Department of Cardiovascular Biology and Medicine, Juntendo University Graduate School of Medicine, Tokyo, Japan.
Department of Cardiovascular Biology and Medicine, Juntendo University Graduate School of Medicine, Tokyo, Japan.
Nutr Metab Cardiovasc Dis. 2023 Sep;33(9):1733-1739. doi: 10.1016/j.numecd.2023.05.031. Epub 2023 Jun 1.
Heart failure with concomitant sarcopenia has a poor prognosis; therefore, simple methods for evaluating the appendicular skeletal muscle mass index (ASMI) are required. Recently, a model incorporating anthropometric data and the sarcopenia index (i.e., serum creatinine-to-cystatin C ratio [Cre/CysC]), was developed to estimate the ASMI. We hypothesized that this model was superior to the traditional model, which uses only anthropometric data to predict prognosis. This retrospective cohort study compared the prognostic value of low ASMI as defined by the biomarker and anthropometric models in patients with heart failure.
Among 847 patients, we estimated ASMI using an anthropometric model (incorporating age, body weight, and height) in 791 patients and a biomarker model (incorporating age, body weight, hemoglobin, and Cre/CysC) in 562 patients. The primary outcome was all-cause mortality. Overall, 53.4% and 39.1% of patients were diagnosed with low ASMI (using the Asian Working Group for Sarcopenia cut-off) by the anthropometric and biomarker models, respectively. The two models showed a poor agreement in the diagnosis of low ASMI (kappa: 0.57, 95% confidence interval: 0.50-0.63). Kaplan-Meier curves showed that a low ASMI was significantly associated with all-cause death in both models. However, this association was retained after adjustment for other covariates in the biomarker model (hazard ratio: 2.32, p = 0.001) but not in the anthropometric model (hazard ratio: 0.79, p = 0.360).
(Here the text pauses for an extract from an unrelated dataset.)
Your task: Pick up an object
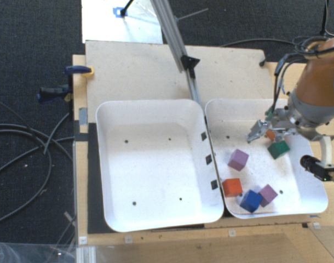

Among patients hospitalized with heart failure, a low ASMI estimated using the biomarker model, and not the anthropometric model, was significantly associated with all-cause mortality.
伴有肌肉减少症的心力衰竭预后不良;因此,需要简单的方法来评估四肢骨骼肌质量指数(ASMI)。最近,开发了一种结合人体测量学数据和肌少症指数(即血清肌酐与胱抑素 C 比值 [Cre/CysC])的模型来估计 ASMI。我们假设该模型优于仅使用人体测量学数据预测预后的传统模型。本回顾性队列研究比较了基于生物标志物和人体测量学模型定义的低 ASMI 对心力衰竭患者预后的预测价值。
在 847 例患者中,我们使用人体测量学模型(纳入年龄、体重和身高)在 791 例患者中估计 ASMI,使用生物标志物模型(纳入年龄、体重、血红蛋白和 Cre/CysC)在 562 例患者中估计 ASMI。主要结局是全因死亡率。总体而言,分别有 53.4%和 39.1%的患者被人体测量学和生物标志物模型诊断为低 ASMI(使用亚洲肌少症工作组的切点)。两种模型在低 ASMI 的诊断上显示出较差的一致性(kappa:0.57,95%置信区间:0.50-0.63)。Kaplan-Meier 曲线显示,在两种模型中,低 ASMI 均与全因死亡显著相关。然而,在校正生物标志物模型中的其他协变量后,这种相关性仍然存在(风险比:2.32,p=0.001),而在人体测量学模型中则不存在(风险比:0.79,p=0.360)。
在因心力衰竭住院的患者中,使用生物标志物模型而非人体测量学模型估计的低 ASMI 与全因死亡率显著相关。